Update (5:50 p.m.): The Forensic Science Commission will take up the Willingham case first thing Friday morning.
This afternoon, the commission considered new cases that involved flawed forensic evidence. It quickly became apparent how constricted the commission is following the recent opinion from the Texas attorney general’s office.
The commission rejected a half-dozen complaints, including three allegedly flawed arson cases, because they weren’t within its jurisdiction—at least as recently interpreted by the AG. The AG this summer ruled that the commission doesn’t have authority to investigate cases before 2005.
The three arson cases all occurred before then. So even though the cases apparently contained serious problems—and would otherwise have been investigated—the commission was forced to dismiss them because of “jurisdictional issues,” as Chair Nizam Peerwani put it.
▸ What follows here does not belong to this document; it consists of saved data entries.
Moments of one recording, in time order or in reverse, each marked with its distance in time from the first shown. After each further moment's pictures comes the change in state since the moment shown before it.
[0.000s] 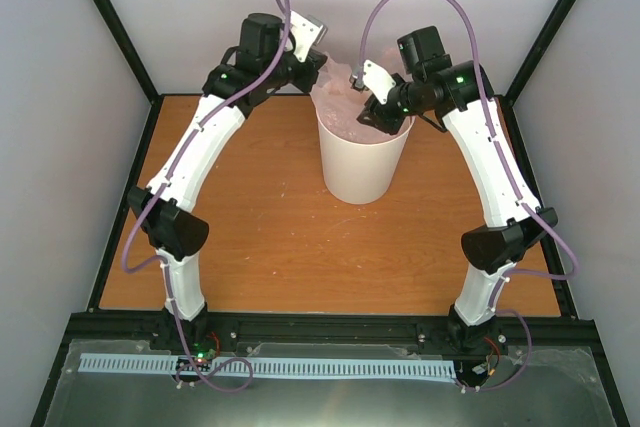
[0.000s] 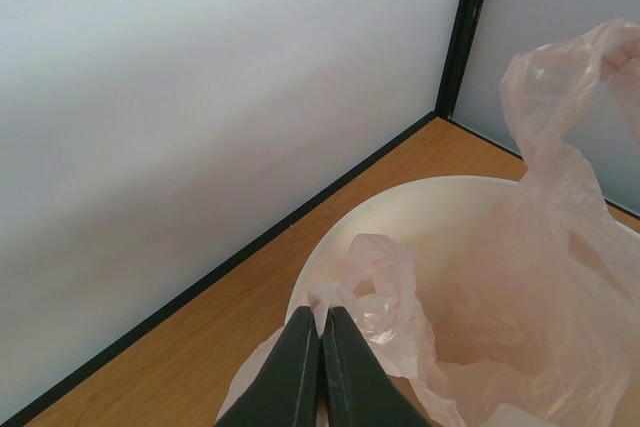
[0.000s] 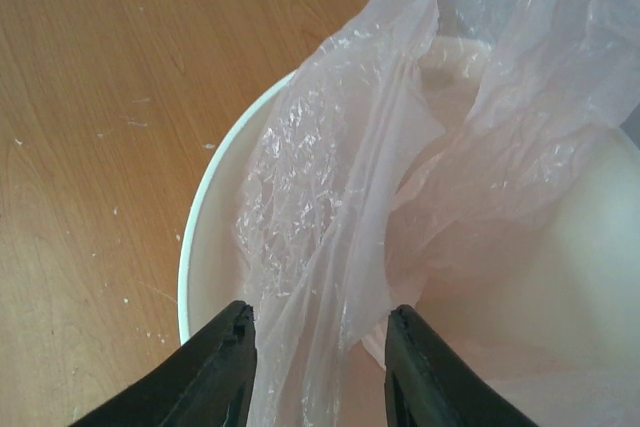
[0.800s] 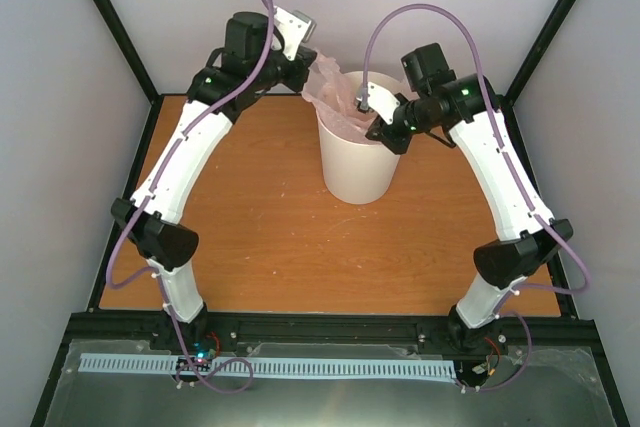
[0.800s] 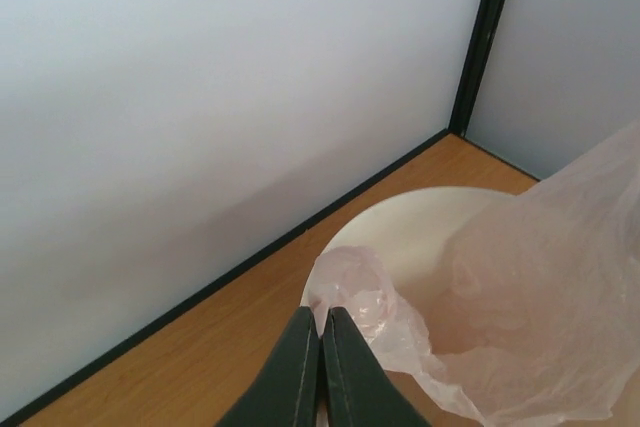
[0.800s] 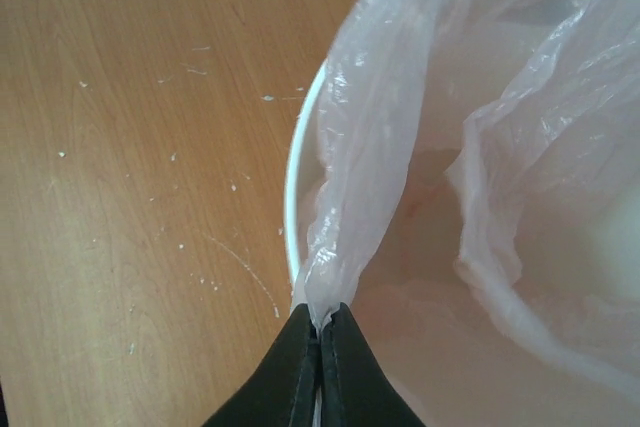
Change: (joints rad) left arm 0.000 -0.100 -0.035 -0.016 -0.034 -0.027; right arm 0.000 -0.095 -0.179 -0.035 -0.027 -0.061
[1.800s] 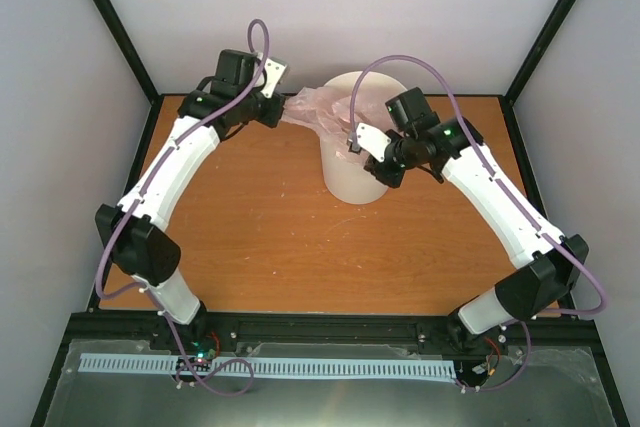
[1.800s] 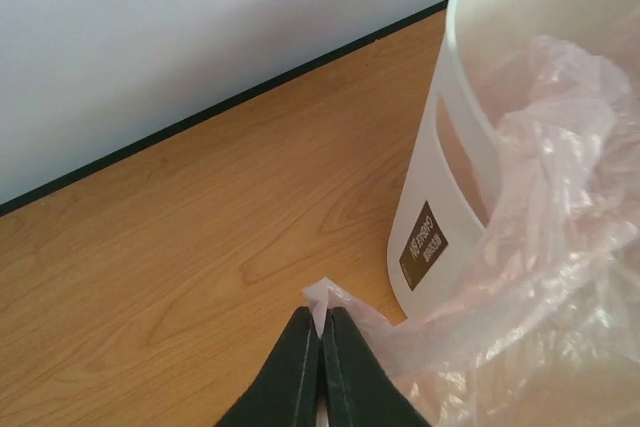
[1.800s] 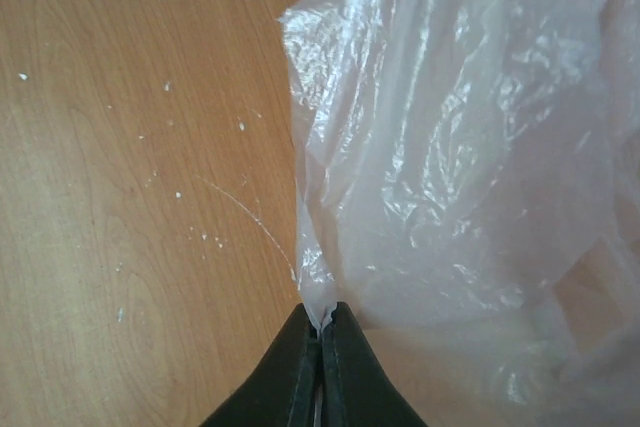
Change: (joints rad) left arm 0.093 -0.154 -0.409 -0.067 -0.079 0.000; right arm 0.095 -0.217 -0.476 0.237 0.130 0.011
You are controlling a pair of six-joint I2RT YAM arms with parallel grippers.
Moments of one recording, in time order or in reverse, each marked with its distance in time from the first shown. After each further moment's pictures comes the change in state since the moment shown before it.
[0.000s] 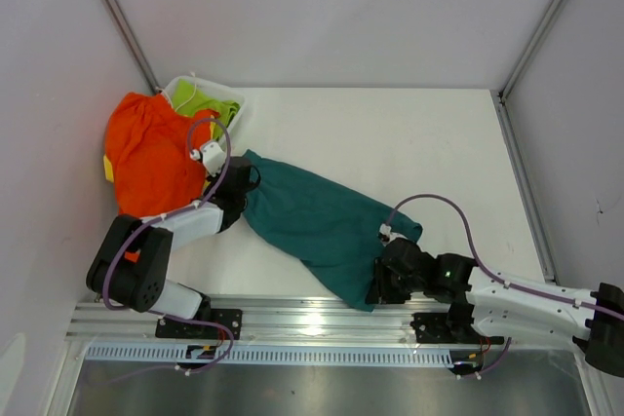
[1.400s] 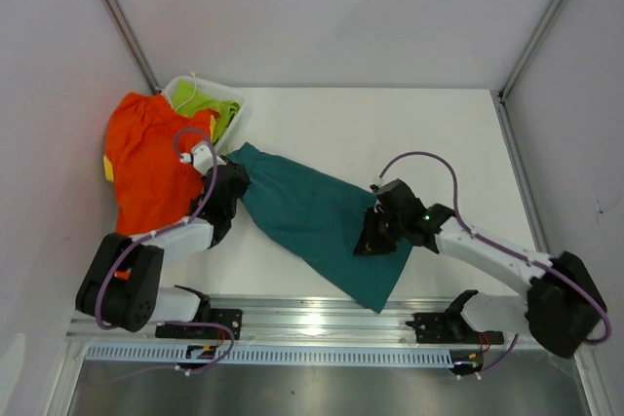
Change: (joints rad) left arm 0.050 -0.076 -0.118 0.279 0.172 0.046; right arm -0.373 0.295 0.267 0.055 -0.195 -0.248
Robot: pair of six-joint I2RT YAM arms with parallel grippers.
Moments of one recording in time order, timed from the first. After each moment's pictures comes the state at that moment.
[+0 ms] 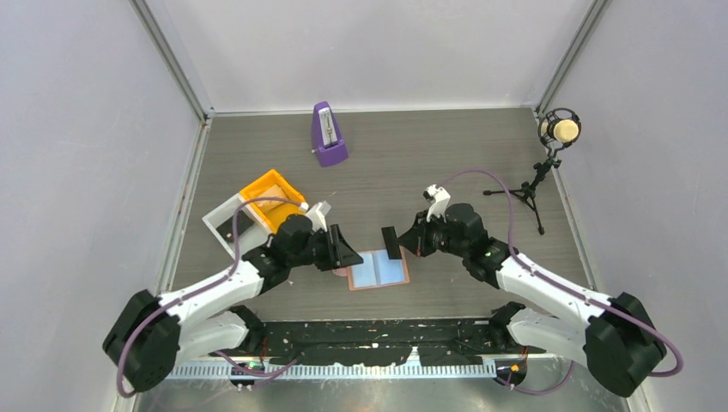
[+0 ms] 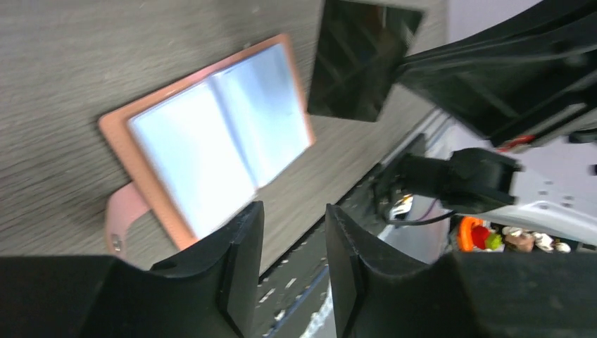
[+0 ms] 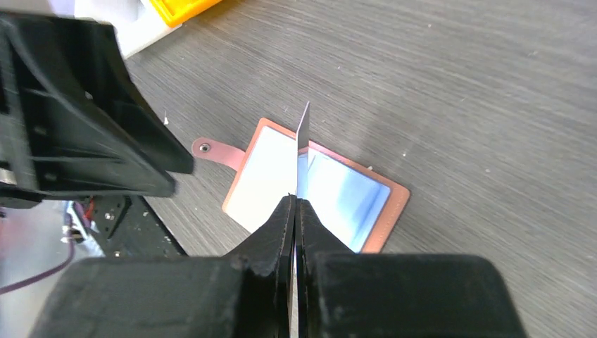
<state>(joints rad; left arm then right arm) -0.69 1.09 0.42 0.08 0.35 -0.89 0.63 1.05 0.48 0.10 -0.28 0.49</state>
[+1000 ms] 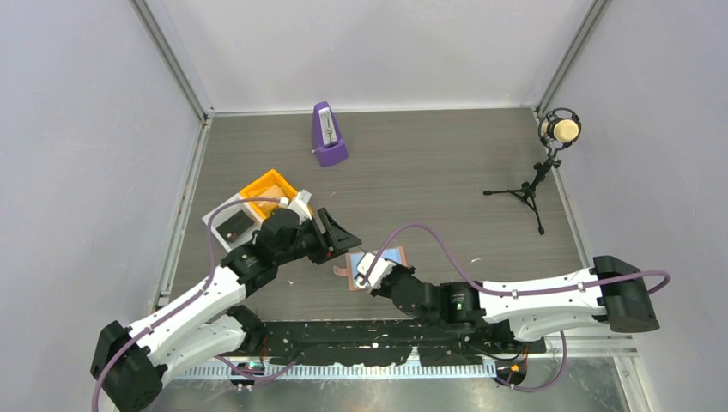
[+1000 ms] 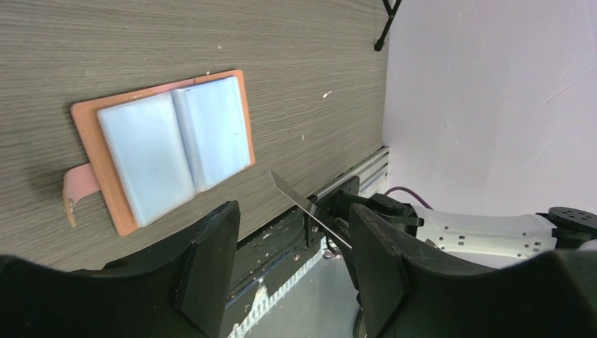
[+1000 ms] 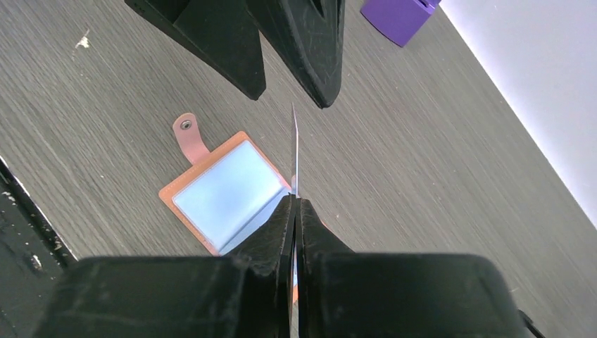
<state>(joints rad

The dismissed complaints included the Sonia Cacy case. Cacy was wrongly convicted of arson and served several years of a 99-year sentence before she was released from prison with the help of Austin fire scientist Gerald Hurst (the same expert who first questioned the evidence against Willingham and whose report Gov. Perry ignored just before the 2004 execution.) While Cacy’s case has obvious flaws, the commissioners were powerless to do anything because she was convicted before 2005.
Several commissioners expressed frustration with this new legal straight jacket.
Commissioner Sarah Kerrigan made clear the commission would have investigated these arson cases if not for the new legal boundaries. She suggested sardonically that the commission establish a committee to handle dismissed cases because given constraints of the AG opinion, “We’re going to be dealing with this in a large number of cases.”
And that might have been the point. There’s little doubt the commission was created to investigate flawed forensics prior to 2005. But imprecise wording in the 2005 statute that birthed the commission raised legal questions about jurisdiction.
Former Chair John Bradley took advantage of that ambiguity and asked for the opinion from the AG’s office. Bradley’s move was widely seen by critics as an attempt to stall the Willingham probe. We’ll find out tomorrow morning if the AG opinion will scuttle the commission’s investigation into the Willingham case.
But regardless of what happens with the Willingham case tomorrow, it’s clear that the AG opinion as severely limited the Forensic Science Commission’s power to investigate new allegations of forensic misconduct. That can’t be good.